Prunella Clough
b. 1919, London, England
d. 1999, London, England
Prunella Clough was an English painter primarily known for her later, abstract works. She was an only child, raised in the affluent London neighborhood of Knightsbridge. Although largely self-taught, Clough attended the Chelsea School of Art for two years (1938–1939) until the outbreak of World War II forced her to abandon her studies. During the war, she worked as a draftsman, graphic designer, and cartographer. After the war, Clough began depicting laborers and rough, urban environments. She drew truck drivers, the insides of factories, and the industrial peripheries of cities. Her early work was associated with English Neo-Romanticism. Gradually, she became less interested in figurative painting and more interested in depicting man-made structures that bordered on the abstract, focusing on delineating details such as electrical wiring, machines, and metal fences. Consequently, although her paintings became increasingly abstract, they always retained their source in ordinary life. Although usually laconic and self-effacing, she once said of her paintings that through them, she was "saying a small thing edgily."
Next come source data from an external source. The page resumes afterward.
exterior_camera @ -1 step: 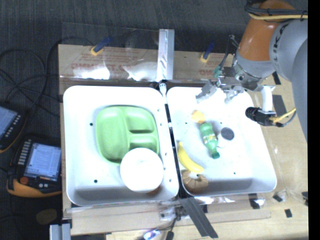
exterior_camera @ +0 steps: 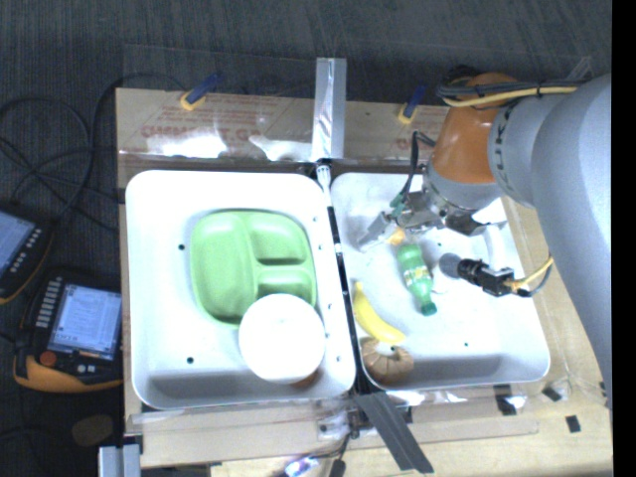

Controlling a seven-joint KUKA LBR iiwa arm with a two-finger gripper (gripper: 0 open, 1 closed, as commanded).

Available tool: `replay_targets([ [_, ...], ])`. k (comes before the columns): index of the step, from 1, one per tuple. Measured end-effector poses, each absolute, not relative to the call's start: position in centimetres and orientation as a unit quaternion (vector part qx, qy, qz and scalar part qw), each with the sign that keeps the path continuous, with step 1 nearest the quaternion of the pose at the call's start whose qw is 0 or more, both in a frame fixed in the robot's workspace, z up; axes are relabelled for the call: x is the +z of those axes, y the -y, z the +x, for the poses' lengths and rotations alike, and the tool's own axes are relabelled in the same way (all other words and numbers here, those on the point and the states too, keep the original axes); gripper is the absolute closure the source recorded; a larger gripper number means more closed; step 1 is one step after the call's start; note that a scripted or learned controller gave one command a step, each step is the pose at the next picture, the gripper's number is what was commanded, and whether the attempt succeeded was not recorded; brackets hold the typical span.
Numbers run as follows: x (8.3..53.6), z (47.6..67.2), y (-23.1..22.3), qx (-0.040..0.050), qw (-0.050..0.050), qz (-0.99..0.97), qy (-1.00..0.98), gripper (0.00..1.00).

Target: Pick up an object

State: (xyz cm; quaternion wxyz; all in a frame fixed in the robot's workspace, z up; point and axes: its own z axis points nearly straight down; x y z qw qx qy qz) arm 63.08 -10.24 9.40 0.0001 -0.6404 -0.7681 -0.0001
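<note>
In the right bin (exterior_camera: pixel 497 361) a green bottle (exterior_camera: pixel 414 272) lies on its side, its cap end pointing toward the front right. A yellow banana (exterior_camera: pixel 375 316) lies just left of it, and a brown round object (exterior_camera: pixel 388 363) sits at the bin's front left corner. My gripper (exterior_camera: pixel 390 233) hangs low over the back left part of this bin, just above the bottle's upper end. Its fingers (exterior_camera: pixel 375 233) are spread open and nothing shows between them.
The left bin (exterior_camera: pixel 159 366) holds a green divided plate (exterior_camera: pixel 250 258) with a white round bowl (exterior_camera: pixel 282 337) overlapping its front edge. A raised divider (exterior_camera: pixel 338 266) separates the two bins. The grey arm (exterior_camera: pixel 566 157) reaches in from the right over the back right corner.
</note>
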Motion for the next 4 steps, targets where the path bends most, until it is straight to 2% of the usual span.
replay_targets([
  [1, 10.3, 63.1, 10.3, -0.0004, 0.001, -0.641, 0.768, 1.00],
  [2, 10.3, 63.1, 10.3, -0.0004, 0.001, -0.641, 0.768, 0.00],
  [3, 18.3, 61.1, 8.2, 0.0002, 0.001, -0.642, 0.767, 0.00],
  [4, 9.0, 57.3, 12.8, -0.0022, -0.004, -0.551, 0.834, 0.00],
])
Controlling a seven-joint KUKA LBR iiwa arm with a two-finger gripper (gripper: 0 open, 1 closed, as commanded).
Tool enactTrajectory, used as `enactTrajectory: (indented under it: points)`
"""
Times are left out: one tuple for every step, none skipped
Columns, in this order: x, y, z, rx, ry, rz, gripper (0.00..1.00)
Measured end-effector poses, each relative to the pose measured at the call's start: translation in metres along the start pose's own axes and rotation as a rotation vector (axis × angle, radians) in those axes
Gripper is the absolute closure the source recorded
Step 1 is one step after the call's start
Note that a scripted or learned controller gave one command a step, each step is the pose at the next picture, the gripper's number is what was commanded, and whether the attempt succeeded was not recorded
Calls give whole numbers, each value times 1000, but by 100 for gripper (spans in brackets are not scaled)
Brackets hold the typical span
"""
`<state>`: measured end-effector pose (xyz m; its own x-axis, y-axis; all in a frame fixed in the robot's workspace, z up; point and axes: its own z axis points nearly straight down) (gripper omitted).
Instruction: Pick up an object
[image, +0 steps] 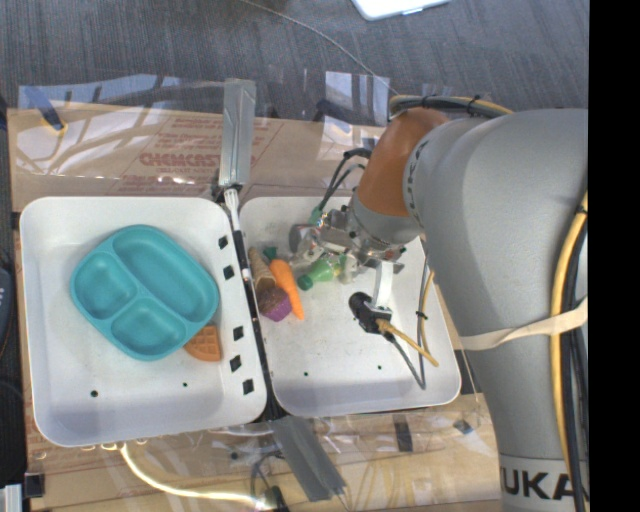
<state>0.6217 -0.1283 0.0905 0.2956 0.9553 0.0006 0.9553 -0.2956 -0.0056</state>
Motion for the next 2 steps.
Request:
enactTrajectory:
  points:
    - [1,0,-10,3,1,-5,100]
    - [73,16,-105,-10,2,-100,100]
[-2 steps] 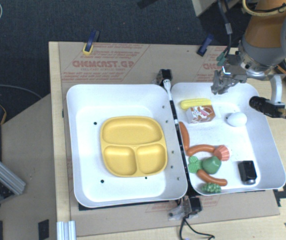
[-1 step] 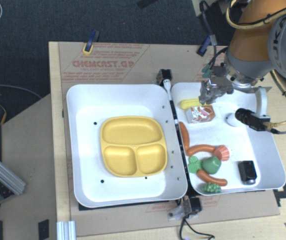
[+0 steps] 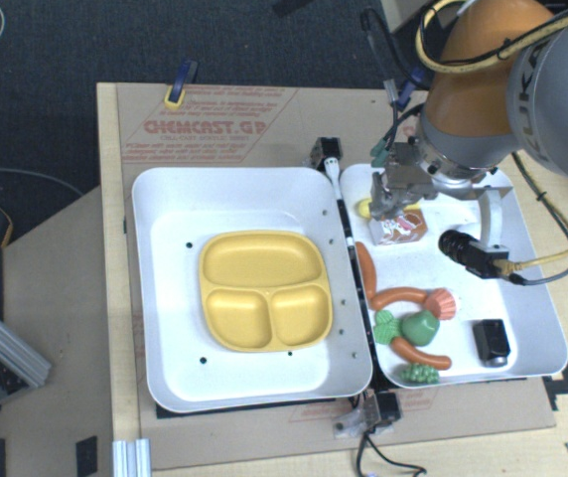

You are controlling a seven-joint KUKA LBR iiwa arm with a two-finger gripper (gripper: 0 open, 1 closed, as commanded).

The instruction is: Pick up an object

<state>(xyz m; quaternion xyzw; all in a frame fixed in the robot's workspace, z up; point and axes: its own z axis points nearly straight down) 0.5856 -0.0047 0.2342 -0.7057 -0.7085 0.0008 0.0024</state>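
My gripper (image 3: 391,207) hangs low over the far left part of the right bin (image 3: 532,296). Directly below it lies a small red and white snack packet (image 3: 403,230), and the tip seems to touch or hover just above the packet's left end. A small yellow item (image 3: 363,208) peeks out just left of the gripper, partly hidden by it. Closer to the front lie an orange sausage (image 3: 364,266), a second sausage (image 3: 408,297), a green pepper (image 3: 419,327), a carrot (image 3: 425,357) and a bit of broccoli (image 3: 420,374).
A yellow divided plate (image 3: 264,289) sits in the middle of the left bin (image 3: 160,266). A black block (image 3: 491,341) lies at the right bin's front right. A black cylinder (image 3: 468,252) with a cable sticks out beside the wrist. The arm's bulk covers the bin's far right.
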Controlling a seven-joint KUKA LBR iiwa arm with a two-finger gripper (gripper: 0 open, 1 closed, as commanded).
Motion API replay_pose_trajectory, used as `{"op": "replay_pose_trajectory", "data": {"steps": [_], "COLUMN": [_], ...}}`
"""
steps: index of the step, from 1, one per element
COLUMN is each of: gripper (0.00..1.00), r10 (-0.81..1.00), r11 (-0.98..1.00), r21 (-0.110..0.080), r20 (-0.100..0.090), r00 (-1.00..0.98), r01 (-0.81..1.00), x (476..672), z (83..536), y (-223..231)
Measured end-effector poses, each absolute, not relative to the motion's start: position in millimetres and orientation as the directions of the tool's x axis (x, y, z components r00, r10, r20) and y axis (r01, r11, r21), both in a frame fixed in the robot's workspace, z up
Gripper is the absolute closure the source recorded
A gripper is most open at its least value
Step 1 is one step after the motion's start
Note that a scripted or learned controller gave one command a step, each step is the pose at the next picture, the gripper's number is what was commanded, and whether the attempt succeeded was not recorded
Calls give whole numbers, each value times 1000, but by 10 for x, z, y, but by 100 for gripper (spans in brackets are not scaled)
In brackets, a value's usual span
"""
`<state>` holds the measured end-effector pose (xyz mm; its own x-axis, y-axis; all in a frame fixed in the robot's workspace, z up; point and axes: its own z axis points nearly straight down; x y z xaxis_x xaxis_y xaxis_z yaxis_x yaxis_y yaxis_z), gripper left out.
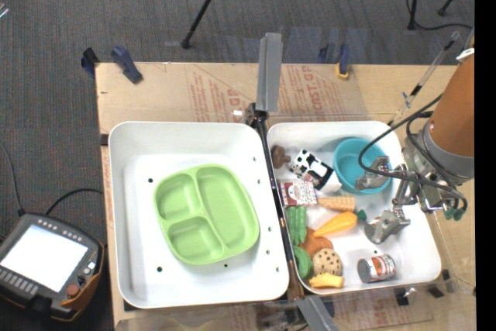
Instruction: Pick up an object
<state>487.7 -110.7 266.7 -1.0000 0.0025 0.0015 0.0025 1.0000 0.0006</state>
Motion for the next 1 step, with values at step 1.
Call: {"op": "replay_pose_trajectory", "data": {"steps": [1], "gripper": [0], "r10": [43], "r11": [999], "r21": [3], "r20": [14], "r00": [-999], "r01": [43], "x": [5337], "z": [1449], "y": [-1231]}}
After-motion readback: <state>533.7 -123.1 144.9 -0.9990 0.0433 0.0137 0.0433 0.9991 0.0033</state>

Clough received her first retrospective at the Whitechapel Gallery in London in 1960, and was later given a solo exhibition, funded by the British Arts Council, at the Serpentine Gallery in 1976. In 1999, in what would be her final year of life, she was awarded the Jerwood Prize for Painting for her lifetime body of work. Ever humble, and cognizant that she was terminally ill, she promptly gave away the entire £30,000 prize. Most recently, in 2007, the Tate Gallery, London, honored Clough with a major exhibition.